[catarina1998]

What are the reaction mechanisms (like sn1, sn2, e1, e2) for the following reactions?
. Bromine (in CCl₄) with hexene, without light (i think this has to do with heterolytic fission?)
. Bromine (in Ccl₄) with hexene, with light (maybe this is about homolytic fission idk)
. Bromine water in hexene (and it doesnt specify whether is with or without light)

[catarina1998]

I didnt understand your answer
I was hoping someone could tell me what carbocations are formed etc in a very simple way. 

[Borek]

I didnt understand your answer

Don't worry, it was a spammer quoting abstract of some random paper on the subject ( J. Chem. Soc., Perkin Trans. 2, 1983, 1079-1086).

[Babcock_Hall]

Not all polar reactions proceed through carbocations.  What is another possibility?

[catarina1998]

I didnt understand your answer

Don't worry, it was a spammer quoting abstract of some random paper on the subject ( J. Chem. Soc., Perkin Trans. 2, 1983, 1079-1086).

ok

Not all polar reactions proceed through carbocations.  What is another possibility?

I dont know 
anyway i asked this question because i had a lab report to turn in 2 days ago and i wasn't sure about those reaction mechanisms. Are these correct?

[Babcock_Hall]

I see some problems in the first chemical process, the one at the top of the page.  One, the reactant is hexane, not hexane (which is what you drew).  Two, bromine is neutral, but what you drew looks like bromide ion, which has a negative charge (I could be misinterpreting what you wrote).  Three, if bromide ion removed a proton from hexane (which isn't likely), then the carbon that remained would be negatively charged, not positively charged.
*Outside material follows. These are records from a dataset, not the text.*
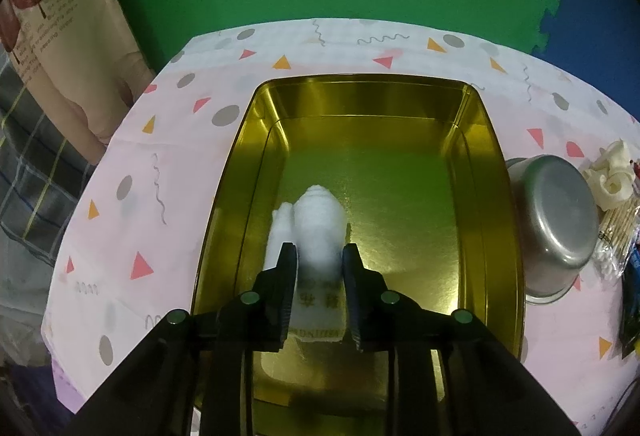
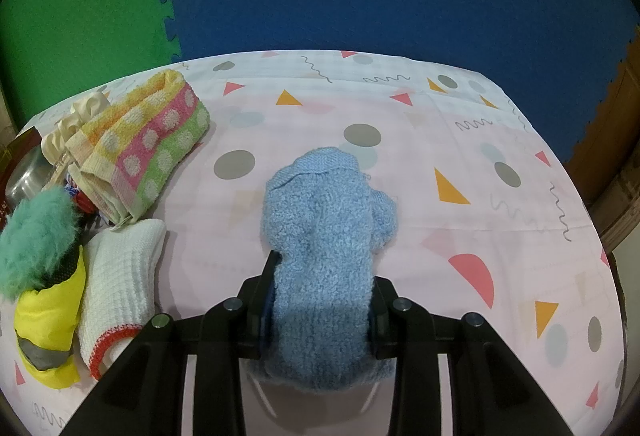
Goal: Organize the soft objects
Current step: 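Carry the white towel into the gold tin and open the left gripper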
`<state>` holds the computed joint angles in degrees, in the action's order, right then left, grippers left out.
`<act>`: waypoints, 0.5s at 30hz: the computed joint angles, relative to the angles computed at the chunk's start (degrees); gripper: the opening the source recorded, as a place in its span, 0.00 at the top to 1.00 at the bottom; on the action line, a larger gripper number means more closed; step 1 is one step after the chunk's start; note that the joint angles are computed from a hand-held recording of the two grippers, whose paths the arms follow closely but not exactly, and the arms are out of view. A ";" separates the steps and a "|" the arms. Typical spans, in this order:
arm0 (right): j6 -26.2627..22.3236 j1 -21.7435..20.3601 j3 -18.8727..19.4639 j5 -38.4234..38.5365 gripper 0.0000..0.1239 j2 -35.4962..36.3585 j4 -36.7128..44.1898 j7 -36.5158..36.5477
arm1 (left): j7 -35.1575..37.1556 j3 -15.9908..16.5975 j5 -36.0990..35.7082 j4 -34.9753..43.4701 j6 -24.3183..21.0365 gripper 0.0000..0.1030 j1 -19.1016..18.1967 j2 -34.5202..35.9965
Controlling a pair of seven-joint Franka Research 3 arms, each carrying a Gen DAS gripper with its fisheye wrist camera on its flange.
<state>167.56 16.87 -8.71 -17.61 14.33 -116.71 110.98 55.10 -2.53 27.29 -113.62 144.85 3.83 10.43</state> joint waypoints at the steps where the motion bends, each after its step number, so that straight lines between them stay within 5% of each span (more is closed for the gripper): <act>1: -0.01 0.16 -0.07 -0.13 0.72 0.00 0.01 0.20 | 0.35 -0.09 -0.65 -0.19 0.34 0.74 0.19 -0.11; 4: -0.03 0.21 -0.11 -0.22 0.72 0.01 0.01 0.28 | -0.16 0.07 -0.37 -1.00 1.42 0.60 0.26 -0.82; 15: -0.05 0.06 -0.17 -0.40 0.72 -0.04 -0.01 0.12 | -3.51 0.11 0.02 -7.37 5.89 0.56 1.06 -6.69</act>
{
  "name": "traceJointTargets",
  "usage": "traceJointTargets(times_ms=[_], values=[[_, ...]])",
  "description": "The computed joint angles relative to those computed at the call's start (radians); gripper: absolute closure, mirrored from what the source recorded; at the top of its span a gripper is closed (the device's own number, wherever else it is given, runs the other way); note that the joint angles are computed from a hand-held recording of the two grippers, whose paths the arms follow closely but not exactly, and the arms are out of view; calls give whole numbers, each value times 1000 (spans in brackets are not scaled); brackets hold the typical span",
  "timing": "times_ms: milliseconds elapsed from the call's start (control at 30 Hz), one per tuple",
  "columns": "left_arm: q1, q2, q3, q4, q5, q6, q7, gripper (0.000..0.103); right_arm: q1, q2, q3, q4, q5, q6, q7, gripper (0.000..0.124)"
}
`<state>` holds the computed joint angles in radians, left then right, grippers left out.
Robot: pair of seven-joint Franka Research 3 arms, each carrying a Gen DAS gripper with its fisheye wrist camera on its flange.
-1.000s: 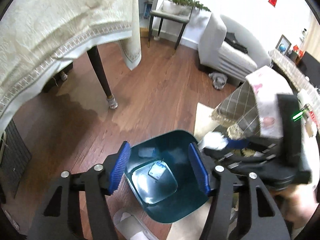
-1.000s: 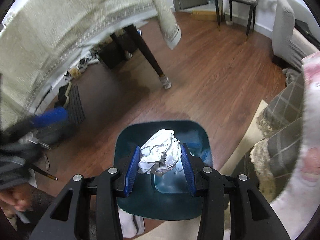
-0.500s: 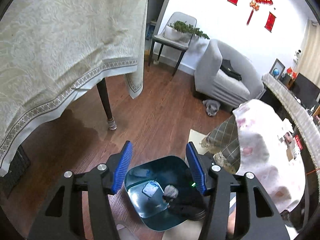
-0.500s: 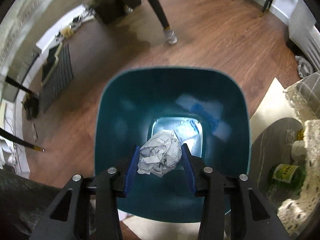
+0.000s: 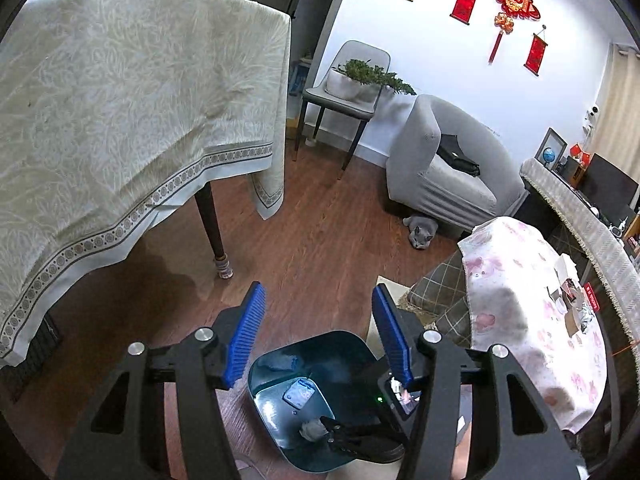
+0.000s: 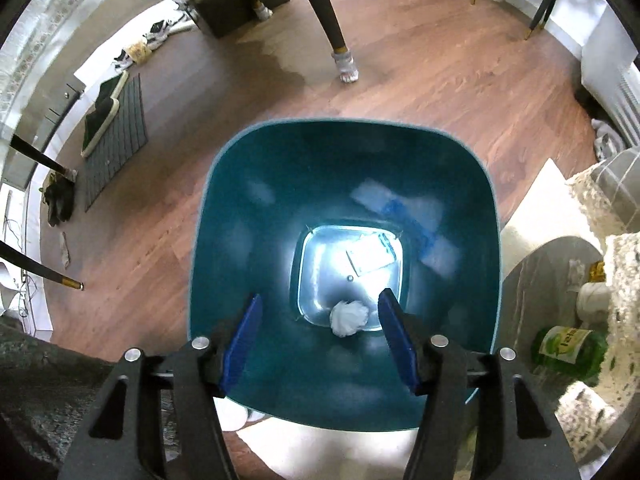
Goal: Collect trash
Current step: 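Open the left tool over the bin while the right tool releases the paper ball, then raise both tools from the bin back over the table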
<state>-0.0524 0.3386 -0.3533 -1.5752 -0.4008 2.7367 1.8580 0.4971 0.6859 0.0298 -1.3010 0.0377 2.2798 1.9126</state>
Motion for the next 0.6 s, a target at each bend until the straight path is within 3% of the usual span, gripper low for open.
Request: traceJointTargets(times_ms=[333, 400, 600], values=[[-17, -2, -11, 9, 26, 32, -9, 41, 11, -170, -23, -160, -60, 204, 20, 63], [-1, -1, -37, 7, -16, 29, 24, 39, 19, -228, -41, -218, -99, 260, 46, 63], [-33, 1, -38, 17, -7, 34, 15, 35, 17, -373, -71, -363, -229, 362, 137, 63]])
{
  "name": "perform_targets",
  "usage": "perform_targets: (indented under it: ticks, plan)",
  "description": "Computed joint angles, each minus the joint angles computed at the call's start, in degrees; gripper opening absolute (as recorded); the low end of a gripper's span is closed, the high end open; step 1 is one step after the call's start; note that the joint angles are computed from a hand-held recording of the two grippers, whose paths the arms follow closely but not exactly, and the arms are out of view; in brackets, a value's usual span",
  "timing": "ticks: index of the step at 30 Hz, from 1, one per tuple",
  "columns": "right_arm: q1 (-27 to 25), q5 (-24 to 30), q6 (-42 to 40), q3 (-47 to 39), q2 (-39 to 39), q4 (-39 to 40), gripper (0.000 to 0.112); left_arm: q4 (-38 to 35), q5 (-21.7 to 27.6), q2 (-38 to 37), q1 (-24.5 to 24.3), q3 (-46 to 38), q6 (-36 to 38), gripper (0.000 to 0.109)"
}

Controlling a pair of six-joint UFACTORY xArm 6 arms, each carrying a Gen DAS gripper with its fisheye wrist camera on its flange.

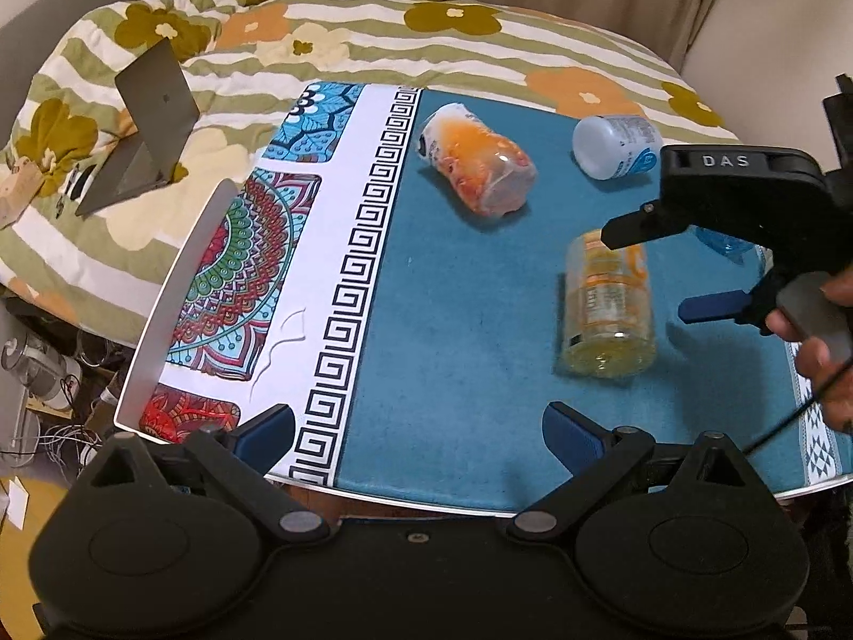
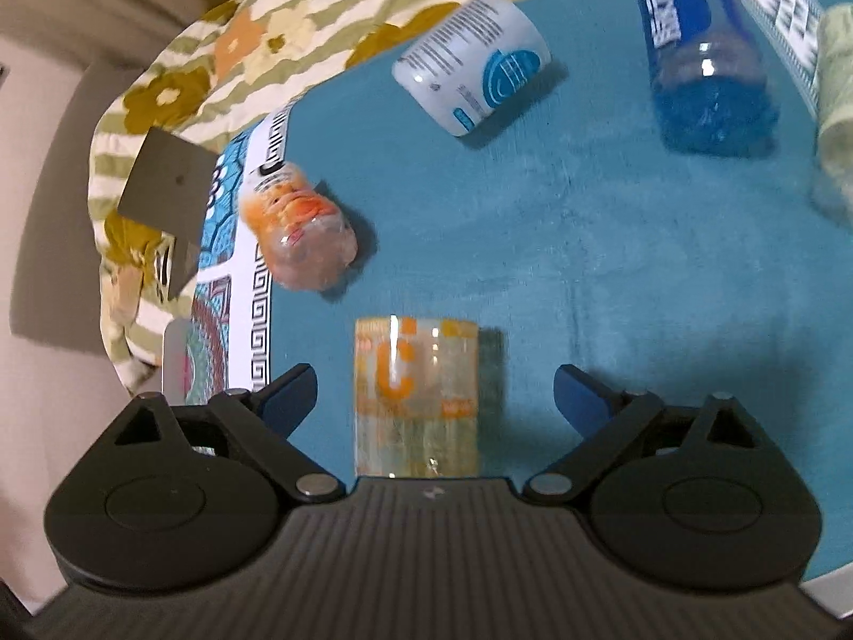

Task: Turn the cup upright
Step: 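Lower the right tool over the cup and close on it, then lift the cup with the right tool and rotate its opening upward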

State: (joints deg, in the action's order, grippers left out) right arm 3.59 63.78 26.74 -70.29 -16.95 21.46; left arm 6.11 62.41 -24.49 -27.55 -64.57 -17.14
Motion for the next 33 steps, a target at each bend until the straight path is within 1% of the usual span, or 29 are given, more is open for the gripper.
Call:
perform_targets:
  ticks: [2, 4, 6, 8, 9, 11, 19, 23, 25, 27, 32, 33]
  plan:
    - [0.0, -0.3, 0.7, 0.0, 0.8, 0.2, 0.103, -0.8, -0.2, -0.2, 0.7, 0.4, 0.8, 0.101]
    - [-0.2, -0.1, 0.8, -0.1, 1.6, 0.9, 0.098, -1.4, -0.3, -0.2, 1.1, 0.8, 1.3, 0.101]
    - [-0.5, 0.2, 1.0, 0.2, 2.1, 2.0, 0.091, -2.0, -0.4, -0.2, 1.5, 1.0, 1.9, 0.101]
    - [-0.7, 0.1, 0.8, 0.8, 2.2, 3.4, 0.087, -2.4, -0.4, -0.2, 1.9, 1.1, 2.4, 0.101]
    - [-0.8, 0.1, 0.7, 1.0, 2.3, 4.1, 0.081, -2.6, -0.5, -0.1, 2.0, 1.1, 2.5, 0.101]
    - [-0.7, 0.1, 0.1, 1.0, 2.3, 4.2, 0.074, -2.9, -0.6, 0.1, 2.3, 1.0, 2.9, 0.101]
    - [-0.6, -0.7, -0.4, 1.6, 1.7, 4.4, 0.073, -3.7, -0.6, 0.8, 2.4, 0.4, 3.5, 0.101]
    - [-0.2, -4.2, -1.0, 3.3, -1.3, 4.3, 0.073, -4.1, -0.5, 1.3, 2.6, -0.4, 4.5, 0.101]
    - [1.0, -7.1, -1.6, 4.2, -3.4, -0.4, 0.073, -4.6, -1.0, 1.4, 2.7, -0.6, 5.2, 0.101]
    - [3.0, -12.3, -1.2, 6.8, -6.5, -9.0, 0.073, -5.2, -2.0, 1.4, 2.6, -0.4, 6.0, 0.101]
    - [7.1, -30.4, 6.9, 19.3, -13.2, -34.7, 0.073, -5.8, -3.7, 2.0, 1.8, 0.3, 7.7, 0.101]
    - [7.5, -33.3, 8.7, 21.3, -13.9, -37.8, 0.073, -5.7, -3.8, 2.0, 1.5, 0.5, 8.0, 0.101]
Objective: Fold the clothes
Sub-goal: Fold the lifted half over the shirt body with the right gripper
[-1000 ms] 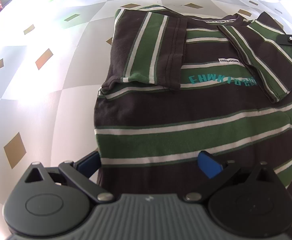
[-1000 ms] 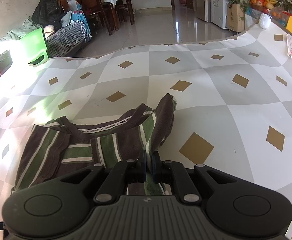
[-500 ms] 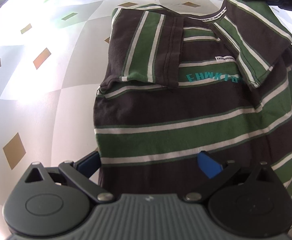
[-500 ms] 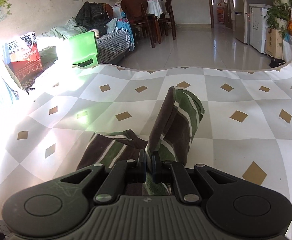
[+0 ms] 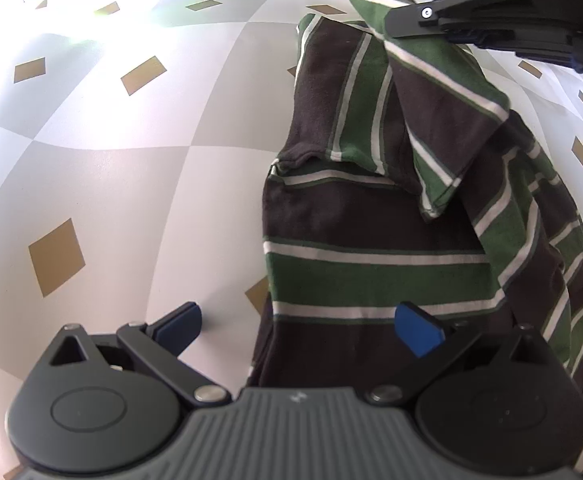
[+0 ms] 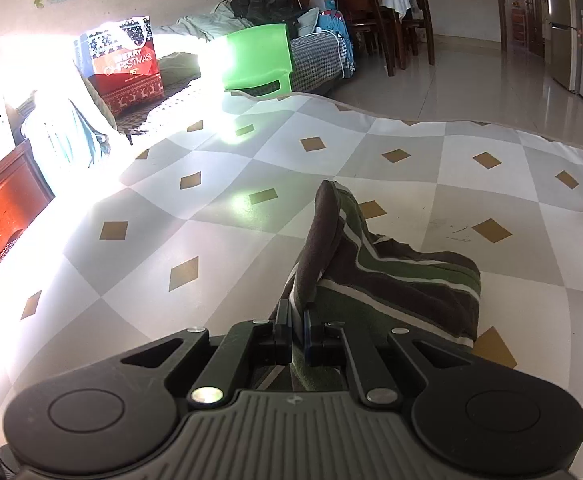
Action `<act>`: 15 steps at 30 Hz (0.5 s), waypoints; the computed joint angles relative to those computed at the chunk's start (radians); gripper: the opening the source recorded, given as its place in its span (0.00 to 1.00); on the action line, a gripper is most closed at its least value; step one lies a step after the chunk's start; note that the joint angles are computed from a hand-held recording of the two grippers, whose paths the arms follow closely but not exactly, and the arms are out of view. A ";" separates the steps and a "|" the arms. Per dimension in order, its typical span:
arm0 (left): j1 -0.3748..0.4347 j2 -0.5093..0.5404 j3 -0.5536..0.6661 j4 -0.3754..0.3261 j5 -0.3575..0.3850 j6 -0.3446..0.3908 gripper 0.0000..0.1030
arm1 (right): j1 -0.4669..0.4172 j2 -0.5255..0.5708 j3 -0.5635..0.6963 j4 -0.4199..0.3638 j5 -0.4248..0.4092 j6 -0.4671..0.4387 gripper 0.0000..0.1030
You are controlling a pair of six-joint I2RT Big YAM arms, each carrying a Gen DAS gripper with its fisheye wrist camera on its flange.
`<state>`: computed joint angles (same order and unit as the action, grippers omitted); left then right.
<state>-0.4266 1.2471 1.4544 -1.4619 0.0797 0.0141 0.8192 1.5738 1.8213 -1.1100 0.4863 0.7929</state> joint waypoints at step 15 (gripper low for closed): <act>-0.017 -0.008 -0.027 0.020 -0.031 0.000 1.00 | -0.002 -0.030 -0.019 0.011 -0.029 0.057 0.37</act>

Two of the three reactions (the one in CCl₄ without light and the one in water) proceed through the same intermediate, but the intermediate leads to different products in the two different solvents.  The alkene and Br₂ react to form this intermediate by displacing one bromine atom in the form of bromide ion.  The positively charged intermediate that forms in the first step has three atoms, the two carbon atoms from the double bond of hexane and one bromine.  Could you try to draw it?  You can draw it in such a way that all atoms have a Lewis octet of electrons.  Once you get this intermediate, the two products become very easy to see.

[catarina1998]

Does the first reaction exist (bromine in ccl4 without light + hexane)? I'm asking because i was googling it and i found a site that said that hexanes dont react with bromine in the dark, and since this was for a lab report, im not sure if i should have seen a reaction or not (i saw it but maybe i did something wrong)... (And I can't find the reaction mechanism for that one  )

I tried to draw again the other reactions (bromine in ccl4 without light + hexene, and bromine water + hexene). Are they correct?

[Babcock_Hall]

You're close.  However, a free carbocation is not formed; instead, a bromonium ion is formed.  I often only draw one resonance form of the bromonium ion, but the other two are helpful in understanding the reaction with water.  http://courses.chem.psu.edu/chem210/mol-gallery/bromonium/bromonium.html

[catarina1998]

I tried to draw them again, now with the bromonium ion. 

[Babcock_Hall]

The bottom reaction looks fine.  The top bromonium ion just needs an alkyl chain in place of one of the hydrogens.

[catarina1998]

Ok, I corrected it in my paper now. 
Thanks for helping me with this stuff

[organic92]

. Bromine (in CCl4) with hexene, without light (i think this has to do with heterolytic fission?)
--> NO radical involved so ---> Typical Electrophilic addition to alkenes.
. Bromine (in Ccl4) with hexene, with light (maybe this is about homolytic fission idk)
--> Radical can be involved. Br· adds to terminal position of hexene and 2º radical is formed, another Br· terminates the reaction.
. Bromine water in hexene (and it doesnt specify whether is with or without light)
--> Revise halohydrin formation reactions.